Filter on the word "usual": copy each matching line from the listing below.

Supplied material
------
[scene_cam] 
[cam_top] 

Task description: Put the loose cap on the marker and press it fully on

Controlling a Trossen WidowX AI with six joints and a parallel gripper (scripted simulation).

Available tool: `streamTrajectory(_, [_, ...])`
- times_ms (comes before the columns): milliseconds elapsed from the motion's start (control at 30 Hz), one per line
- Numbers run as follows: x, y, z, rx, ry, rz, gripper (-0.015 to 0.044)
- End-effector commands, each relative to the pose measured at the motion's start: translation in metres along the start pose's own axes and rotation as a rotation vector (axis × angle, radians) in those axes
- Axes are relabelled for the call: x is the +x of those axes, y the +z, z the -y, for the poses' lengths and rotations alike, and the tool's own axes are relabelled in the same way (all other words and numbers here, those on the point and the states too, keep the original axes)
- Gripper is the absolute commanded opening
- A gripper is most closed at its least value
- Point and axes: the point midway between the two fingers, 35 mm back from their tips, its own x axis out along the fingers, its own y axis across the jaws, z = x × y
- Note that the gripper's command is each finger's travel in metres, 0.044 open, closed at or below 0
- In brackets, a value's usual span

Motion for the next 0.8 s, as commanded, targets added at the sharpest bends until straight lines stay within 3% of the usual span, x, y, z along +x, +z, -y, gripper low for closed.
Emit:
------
Response to the task
- In brackets, a value's usual span
Motion for the next 0.8 s, as commanded, targets added at the sharpest bends until straight lines stay within 3% of the usual span, x, y, z along +x, +z, -y, gripper low for closed.

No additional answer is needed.